What's Happening?
The One Big Beautiful Bill Act (OBBBA) introduces significant changes to federal tax legislation affecting private equity transactions. Key provisions include reverting the adjustable taxable income calculation
to an EBITDA base, making 100% bonus depreciation permanent for qualified property, expanding qualified small business stock benefits, restoring immediate expensing of domestic research and experimental expenditures, and making permanent the qualified business income deduction for passthrough business income. These changes are set to impact how transactions are structured, financed, and modeled, with implications for leveraged buyouts, dividend recapitalizations, and growth financings.
Why It's Important?
The OBBBA's tax changes are poised to significantly impact private equity sponsors and their portfolio companies. The shift to an EBITDA base for interest deductibility enhances leverage modeling, potentially increasing post-tax cash flows.
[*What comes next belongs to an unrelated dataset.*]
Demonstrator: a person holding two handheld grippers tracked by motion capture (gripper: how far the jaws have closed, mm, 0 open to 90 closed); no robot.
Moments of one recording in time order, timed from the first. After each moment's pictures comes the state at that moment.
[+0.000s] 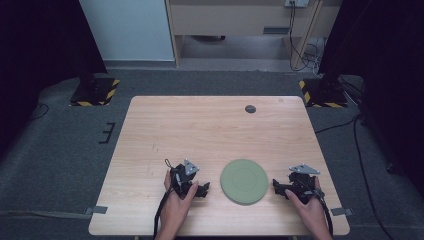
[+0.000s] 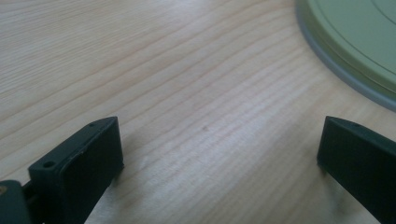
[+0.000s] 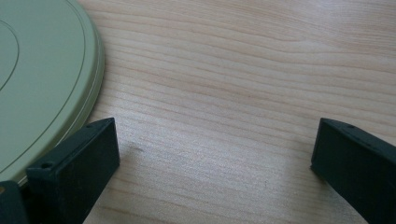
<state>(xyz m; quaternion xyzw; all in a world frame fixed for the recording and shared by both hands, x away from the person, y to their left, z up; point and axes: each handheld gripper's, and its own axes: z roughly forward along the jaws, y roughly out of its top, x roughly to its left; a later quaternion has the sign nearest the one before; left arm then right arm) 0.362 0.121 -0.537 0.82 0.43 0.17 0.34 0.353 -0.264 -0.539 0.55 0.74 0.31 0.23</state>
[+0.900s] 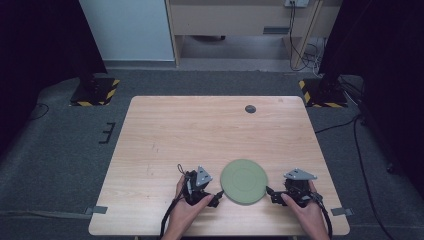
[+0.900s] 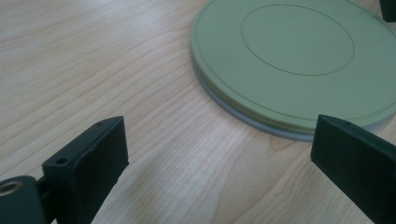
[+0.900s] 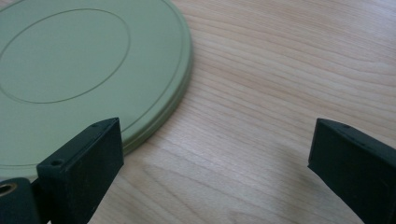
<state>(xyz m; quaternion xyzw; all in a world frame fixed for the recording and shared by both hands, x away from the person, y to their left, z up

The permanent bonus depreciation benefits capital-intensive sectors like industrials and manufacturing, offering immediate expensing of eligible assets. The expansion of qualified small business stock benefits increases the universe of companies eligible for tax advantages, while the restoration of immediate R&E expensing aligns tax benefits with operational cash cycles. These changes offer strategic planning opportunities for private equity investors and public accounting professionals, enhancing transaction-level advisory roles.
What's Next?
Private equity firms and accounting professionals will need to adapt quickly to leverage the new tax landscape. Advisors are expected to play a critical role in guiding clients through expanded interest deduction bases, permanent bonus depreciation, enhanced QSBS benefits, R&E expensing, and QBI incentives. The unchanged federal corporate income tax rate and preserved PTET deductibility provide stability amidst these shifts. Firms that effectively navigate these changes will be well-positioned to drive post-tax value creation for their clients.
Beyond the Headlines
The OBBBA's tax changes may lead to broader implications for entity selection and transaction structuring. Advisors will need to evaluate C corporation versus passthrough structures for platform investments, considering the new incentives. The legislation's permanence removes uncertainty in modeling passthrough entity structures, potentially influencing long-term strategic decisions for private equity firms.